[ACTIVITY] Copy each line from the data that has the word "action" in it.

[RECORDS SUPPLIED]
%%

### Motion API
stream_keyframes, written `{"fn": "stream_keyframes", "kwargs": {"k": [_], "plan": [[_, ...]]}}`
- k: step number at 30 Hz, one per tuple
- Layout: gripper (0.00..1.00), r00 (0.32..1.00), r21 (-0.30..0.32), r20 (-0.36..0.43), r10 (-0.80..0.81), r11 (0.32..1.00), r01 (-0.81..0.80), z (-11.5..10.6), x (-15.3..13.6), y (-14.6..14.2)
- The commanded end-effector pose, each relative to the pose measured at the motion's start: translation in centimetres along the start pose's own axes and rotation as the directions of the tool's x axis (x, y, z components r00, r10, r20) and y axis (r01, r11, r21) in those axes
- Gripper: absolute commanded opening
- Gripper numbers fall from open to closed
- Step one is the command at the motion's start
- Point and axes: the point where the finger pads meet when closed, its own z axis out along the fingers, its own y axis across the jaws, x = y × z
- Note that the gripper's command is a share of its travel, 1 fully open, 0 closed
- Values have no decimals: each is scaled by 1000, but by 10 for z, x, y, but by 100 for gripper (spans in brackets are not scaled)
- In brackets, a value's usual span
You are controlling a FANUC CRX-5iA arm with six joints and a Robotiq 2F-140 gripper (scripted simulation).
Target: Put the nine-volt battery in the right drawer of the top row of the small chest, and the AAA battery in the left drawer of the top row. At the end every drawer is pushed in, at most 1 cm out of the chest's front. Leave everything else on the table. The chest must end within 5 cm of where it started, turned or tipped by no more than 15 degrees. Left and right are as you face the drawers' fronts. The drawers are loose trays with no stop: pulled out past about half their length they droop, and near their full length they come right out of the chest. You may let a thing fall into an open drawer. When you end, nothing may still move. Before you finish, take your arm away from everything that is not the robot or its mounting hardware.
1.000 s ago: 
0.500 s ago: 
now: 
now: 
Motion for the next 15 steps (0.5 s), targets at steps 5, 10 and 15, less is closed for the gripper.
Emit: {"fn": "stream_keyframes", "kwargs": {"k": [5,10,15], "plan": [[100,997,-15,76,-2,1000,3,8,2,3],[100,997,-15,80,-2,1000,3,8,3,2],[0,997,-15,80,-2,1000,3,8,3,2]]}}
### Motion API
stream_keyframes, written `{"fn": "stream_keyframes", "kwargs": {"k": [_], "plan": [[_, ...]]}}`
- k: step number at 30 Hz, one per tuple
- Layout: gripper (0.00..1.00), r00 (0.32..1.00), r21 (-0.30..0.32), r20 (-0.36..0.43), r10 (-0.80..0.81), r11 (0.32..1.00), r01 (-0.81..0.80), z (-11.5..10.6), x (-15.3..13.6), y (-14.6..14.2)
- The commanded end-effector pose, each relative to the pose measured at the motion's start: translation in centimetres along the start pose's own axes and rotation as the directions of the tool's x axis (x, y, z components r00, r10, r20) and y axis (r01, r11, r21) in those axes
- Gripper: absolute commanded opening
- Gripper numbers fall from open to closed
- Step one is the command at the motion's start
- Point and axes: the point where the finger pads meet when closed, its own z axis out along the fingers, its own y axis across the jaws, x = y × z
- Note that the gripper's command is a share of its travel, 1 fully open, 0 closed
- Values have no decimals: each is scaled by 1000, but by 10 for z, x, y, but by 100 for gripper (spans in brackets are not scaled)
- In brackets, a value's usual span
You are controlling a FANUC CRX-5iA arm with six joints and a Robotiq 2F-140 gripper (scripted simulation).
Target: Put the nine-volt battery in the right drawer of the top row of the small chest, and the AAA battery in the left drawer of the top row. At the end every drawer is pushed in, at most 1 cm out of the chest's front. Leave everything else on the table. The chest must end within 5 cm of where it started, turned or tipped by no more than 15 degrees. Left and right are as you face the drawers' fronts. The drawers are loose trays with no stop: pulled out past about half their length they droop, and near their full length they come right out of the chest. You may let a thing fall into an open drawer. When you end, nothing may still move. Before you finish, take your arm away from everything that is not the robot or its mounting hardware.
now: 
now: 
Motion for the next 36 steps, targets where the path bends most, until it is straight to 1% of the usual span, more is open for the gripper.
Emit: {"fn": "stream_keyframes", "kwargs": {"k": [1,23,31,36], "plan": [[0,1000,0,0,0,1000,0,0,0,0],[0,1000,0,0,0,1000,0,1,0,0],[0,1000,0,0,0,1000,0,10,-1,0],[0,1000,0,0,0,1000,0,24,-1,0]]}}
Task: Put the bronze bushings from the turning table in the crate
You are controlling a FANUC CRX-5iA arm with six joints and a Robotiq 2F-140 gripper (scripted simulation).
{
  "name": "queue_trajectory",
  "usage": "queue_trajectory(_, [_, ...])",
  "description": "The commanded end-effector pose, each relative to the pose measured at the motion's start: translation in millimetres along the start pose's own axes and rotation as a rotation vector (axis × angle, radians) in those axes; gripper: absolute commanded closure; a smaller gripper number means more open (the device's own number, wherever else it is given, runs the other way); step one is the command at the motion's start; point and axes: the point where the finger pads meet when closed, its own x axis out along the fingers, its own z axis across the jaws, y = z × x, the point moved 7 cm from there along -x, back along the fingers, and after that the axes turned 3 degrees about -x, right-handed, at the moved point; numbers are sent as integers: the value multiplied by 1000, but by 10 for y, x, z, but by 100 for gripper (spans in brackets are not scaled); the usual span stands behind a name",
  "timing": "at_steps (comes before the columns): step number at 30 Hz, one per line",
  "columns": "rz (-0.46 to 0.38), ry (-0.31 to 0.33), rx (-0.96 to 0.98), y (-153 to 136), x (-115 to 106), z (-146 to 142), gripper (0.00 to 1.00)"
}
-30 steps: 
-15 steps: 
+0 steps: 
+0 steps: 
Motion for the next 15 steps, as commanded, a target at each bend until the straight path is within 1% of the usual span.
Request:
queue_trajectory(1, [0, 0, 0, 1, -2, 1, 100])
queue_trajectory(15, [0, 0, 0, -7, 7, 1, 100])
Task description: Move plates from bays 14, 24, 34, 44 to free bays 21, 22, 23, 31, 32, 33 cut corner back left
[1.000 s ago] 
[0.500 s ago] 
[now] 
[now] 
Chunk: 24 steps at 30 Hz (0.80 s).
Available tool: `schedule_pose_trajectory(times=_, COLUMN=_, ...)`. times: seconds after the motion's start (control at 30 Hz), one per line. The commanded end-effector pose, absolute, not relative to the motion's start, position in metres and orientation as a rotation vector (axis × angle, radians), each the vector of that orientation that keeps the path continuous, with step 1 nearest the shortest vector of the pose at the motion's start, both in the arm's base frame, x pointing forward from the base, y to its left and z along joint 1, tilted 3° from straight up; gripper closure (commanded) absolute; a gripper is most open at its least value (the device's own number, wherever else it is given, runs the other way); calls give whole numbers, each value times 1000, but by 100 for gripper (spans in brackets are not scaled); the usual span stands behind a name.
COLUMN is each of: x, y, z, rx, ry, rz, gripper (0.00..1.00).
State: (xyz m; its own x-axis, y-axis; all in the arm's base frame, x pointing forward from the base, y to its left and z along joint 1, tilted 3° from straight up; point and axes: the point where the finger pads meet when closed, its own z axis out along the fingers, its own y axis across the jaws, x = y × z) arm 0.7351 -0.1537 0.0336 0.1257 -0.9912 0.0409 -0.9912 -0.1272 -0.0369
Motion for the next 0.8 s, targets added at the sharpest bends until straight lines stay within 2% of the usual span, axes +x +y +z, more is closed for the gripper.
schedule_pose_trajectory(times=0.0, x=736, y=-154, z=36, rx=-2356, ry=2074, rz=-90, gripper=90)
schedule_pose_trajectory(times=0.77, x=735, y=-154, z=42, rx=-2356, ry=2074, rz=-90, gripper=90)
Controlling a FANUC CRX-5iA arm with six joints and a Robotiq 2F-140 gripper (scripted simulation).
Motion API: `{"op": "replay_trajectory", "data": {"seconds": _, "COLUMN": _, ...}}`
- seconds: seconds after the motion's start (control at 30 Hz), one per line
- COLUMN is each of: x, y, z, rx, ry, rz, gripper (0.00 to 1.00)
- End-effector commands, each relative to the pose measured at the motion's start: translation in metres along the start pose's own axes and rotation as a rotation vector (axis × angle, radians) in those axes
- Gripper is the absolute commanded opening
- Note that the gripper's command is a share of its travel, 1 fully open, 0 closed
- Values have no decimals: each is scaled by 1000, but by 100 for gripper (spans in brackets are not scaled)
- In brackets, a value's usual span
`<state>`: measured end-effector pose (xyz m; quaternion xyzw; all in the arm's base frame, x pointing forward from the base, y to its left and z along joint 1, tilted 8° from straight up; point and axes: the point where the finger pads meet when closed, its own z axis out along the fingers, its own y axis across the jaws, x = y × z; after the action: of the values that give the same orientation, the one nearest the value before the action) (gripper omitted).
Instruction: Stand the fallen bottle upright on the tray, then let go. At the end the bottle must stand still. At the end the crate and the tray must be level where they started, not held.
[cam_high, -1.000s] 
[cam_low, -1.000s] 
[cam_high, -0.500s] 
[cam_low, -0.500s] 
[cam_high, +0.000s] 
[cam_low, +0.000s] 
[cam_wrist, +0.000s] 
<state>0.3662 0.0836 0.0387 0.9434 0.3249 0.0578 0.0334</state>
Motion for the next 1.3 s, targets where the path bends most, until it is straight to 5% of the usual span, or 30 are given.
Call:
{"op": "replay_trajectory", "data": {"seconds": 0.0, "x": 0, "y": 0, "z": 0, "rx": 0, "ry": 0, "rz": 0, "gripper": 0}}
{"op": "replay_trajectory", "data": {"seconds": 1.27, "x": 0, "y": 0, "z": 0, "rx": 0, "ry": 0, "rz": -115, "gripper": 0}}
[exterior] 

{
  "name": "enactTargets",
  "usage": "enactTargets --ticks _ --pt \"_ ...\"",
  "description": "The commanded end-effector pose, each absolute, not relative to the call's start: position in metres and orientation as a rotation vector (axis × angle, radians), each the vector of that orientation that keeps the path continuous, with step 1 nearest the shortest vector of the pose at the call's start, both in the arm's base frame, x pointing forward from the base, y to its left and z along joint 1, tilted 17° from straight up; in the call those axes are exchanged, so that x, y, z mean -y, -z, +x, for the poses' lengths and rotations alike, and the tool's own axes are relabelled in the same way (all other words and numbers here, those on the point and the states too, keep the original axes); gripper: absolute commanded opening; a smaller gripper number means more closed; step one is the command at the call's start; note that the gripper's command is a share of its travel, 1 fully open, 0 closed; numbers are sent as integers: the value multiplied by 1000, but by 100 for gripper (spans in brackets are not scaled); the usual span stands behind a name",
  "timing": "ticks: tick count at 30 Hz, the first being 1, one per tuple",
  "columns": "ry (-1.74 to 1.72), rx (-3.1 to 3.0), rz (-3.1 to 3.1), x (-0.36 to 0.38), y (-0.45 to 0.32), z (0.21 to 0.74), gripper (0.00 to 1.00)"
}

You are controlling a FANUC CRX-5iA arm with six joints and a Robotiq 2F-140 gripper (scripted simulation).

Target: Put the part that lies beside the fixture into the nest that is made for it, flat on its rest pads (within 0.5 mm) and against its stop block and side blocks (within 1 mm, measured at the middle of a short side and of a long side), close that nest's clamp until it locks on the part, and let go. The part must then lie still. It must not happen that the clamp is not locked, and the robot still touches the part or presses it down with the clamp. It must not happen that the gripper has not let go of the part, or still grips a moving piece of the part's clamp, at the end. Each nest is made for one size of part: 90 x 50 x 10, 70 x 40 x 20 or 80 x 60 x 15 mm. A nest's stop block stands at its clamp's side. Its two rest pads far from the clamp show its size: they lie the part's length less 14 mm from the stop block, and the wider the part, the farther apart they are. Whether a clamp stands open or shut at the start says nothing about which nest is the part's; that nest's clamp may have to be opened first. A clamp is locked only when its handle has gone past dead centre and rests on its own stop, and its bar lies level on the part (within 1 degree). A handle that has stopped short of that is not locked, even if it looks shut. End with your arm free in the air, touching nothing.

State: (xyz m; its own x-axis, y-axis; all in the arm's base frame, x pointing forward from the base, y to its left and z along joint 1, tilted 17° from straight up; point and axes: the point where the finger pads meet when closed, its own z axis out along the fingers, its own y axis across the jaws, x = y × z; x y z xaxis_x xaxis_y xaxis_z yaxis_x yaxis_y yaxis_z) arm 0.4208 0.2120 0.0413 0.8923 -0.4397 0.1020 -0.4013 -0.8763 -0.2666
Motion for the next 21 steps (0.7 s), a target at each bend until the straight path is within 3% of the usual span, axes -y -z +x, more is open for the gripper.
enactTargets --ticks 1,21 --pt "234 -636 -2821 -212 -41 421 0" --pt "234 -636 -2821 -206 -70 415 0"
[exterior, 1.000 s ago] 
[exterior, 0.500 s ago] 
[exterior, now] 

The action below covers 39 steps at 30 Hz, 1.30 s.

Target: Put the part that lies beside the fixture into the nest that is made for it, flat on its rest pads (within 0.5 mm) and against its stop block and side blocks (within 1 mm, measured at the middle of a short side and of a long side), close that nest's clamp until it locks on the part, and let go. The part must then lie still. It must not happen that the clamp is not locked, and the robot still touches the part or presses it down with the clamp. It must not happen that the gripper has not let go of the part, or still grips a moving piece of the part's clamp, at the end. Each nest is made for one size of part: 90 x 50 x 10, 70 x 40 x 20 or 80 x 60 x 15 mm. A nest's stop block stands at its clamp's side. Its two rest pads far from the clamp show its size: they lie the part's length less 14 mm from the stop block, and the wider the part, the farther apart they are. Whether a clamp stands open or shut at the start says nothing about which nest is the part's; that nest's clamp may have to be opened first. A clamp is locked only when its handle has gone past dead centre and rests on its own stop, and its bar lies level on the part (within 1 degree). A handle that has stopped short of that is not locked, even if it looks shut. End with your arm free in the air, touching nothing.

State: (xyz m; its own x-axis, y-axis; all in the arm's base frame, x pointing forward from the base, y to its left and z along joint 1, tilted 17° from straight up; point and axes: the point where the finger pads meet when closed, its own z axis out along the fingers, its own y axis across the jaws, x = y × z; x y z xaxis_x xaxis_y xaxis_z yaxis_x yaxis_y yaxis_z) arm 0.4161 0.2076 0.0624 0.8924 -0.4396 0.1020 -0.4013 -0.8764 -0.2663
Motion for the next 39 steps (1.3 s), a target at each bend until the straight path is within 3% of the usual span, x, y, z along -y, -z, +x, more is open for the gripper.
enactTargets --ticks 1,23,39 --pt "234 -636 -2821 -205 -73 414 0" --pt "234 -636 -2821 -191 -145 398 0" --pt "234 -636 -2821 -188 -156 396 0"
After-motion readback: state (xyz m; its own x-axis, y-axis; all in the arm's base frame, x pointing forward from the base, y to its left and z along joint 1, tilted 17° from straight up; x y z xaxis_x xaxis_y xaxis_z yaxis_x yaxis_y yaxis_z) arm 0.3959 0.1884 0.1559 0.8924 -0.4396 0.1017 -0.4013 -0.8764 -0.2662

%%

[RESULT BELOW]
`<state>`: measured end-effector pose (xyz m; quaternion xyzw; all in the arm's base frame, x pointing forward from the base, y to its left and z along joint 1, tilted 8° from straight up; point and axes: the point where the finger pads meet when closed, its own z axis out along the fingers, its own y axis across the jaws, x = y × z; after the action: of the values that give the same orientation, the one nearest the value before the action) (gripper omitted).
The action below covers 39 steps at 30 Hz, 1.30 s.

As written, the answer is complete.